Winter in the Northern Hemisphere
The wintertime backcountry is quiet in the northern hemisphere. It’s a peaceful, reflective kind of quiet.
Snow blankets the landscape, muffling sound. Animals are hibernating, nestled somewhere warm and dry. Others have migrated to warmer climates for the season. Any movement through the snow seems unhurried yet purposeful. Tracks from this tree to that. Prints that merge together on a trail briefly, before diverging on their separate journeys.
Everything is hushed.
Even the sun seems to hunker down, staying close to the horizon. Its light glances off the snow, creating long, deep shadows. The forest becomes almost monochromatic, cast in shades of green, gray, and white – except during sunrise and sunset, when pink, purple, and golden hues seem to linger for hours. Snow and frost sparkle and shine. There's a kind of magic in that gentle light.

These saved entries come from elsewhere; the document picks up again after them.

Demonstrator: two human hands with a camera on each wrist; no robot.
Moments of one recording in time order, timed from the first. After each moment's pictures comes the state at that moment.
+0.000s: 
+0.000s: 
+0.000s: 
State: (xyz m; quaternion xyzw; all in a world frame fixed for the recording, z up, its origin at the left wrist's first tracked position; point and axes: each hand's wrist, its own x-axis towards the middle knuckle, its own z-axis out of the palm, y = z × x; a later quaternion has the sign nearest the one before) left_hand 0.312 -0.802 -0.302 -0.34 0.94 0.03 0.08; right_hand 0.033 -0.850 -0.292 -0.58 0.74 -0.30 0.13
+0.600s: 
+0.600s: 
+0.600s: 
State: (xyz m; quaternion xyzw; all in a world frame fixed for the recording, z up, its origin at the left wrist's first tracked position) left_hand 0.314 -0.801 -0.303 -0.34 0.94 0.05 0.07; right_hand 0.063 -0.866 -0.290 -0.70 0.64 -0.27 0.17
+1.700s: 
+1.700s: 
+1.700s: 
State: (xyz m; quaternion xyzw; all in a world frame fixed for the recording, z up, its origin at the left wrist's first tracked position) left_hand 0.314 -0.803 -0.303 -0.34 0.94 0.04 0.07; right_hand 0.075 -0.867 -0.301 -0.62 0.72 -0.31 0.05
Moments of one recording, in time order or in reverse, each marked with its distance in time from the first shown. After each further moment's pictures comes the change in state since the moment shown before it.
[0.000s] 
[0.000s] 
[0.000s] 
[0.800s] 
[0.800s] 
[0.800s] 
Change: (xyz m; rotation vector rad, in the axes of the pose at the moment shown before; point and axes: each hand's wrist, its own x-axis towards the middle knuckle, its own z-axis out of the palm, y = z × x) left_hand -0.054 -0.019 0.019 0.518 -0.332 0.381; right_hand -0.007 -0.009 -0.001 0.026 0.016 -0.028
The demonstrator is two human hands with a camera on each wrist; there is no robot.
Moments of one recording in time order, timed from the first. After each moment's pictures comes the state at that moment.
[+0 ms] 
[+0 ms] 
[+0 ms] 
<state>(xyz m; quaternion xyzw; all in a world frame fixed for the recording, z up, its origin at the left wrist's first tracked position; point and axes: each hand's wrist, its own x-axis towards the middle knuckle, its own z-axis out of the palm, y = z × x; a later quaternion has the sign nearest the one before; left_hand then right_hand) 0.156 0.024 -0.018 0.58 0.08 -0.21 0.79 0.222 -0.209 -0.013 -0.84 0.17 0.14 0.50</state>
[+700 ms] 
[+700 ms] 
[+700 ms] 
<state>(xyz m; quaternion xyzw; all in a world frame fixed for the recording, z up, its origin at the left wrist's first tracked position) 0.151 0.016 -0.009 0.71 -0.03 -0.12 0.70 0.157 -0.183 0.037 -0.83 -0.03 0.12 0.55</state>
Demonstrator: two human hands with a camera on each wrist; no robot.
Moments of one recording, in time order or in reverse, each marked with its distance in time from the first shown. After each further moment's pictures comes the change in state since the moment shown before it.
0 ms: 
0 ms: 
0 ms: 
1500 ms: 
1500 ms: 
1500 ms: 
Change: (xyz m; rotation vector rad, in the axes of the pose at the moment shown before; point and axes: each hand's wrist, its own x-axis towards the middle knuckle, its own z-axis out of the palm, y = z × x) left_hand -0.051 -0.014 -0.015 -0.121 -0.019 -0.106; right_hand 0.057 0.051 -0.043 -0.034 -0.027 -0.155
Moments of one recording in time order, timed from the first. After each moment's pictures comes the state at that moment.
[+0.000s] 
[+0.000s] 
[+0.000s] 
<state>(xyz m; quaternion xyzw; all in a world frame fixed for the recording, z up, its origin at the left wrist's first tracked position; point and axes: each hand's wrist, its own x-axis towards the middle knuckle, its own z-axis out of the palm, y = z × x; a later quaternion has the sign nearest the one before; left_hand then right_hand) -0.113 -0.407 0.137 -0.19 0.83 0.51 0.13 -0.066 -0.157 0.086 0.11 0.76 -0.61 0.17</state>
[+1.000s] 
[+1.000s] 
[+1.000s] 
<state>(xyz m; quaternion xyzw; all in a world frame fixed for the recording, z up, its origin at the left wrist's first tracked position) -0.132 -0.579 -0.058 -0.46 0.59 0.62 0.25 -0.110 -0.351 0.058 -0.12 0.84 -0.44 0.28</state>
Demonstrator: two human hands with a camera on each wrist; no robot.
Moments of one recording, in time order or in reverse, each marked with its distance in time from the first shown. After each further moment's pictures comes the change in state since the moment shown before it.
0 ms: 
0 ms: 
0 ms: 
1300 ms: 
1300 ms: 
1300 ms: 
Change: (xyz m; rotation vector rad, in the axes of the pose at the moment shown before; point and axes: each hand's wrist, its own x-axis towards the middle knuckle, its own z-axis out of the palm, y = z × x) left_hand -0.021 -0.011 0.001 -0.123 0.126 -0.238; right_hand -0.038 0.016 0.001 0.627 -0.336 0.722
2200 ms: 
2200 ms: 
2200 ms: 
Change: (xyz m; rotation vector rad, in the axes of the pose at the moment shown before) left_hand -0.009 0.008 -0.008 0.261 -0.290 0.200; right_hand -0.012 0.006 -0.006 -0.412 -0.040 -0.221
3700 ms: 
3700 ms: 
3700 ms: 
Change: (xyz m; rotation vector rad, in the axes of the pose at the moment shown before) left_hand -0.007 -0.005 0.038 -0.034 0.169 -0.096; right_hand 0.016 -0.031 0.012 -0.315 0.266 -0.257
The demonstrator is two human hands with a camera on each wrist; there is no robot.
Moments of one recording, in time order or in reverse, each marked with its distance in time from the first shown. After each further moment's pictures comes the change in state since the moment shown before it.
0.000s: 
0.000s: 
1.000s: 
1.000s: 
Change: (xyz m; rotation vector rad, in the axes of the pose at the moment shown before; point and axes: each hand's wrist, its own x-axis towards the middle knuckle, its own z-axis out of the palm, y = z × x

We humans become quieter too. More attuned to our senses. Cold air, sharp in our lungs. A huff of breath moving through frozen nostrils as we breathe in our silent surroundings. The tap, tap, tap of snowflakes landing on a jacket hood. They drift lazily downward from the sky, as if they haven’t a care in the world.
Snow-loving dogs seem energized – even crazed – by the fluffy white stuff. They run, hop, roll, and zoom, plowing their noses beneath the snow, leaving us to laugh in wonder. Their joy is inviting.
And yet, this time of year is so often described as busy, stressful, chaotic. Why is that?
Perhaps, for those of us seeking a moment of peace, solitude, grounding, or reflection this season, we need only look to nature. To our dogs. To the examples of quiet purpose and joyful exuberance right in front of us.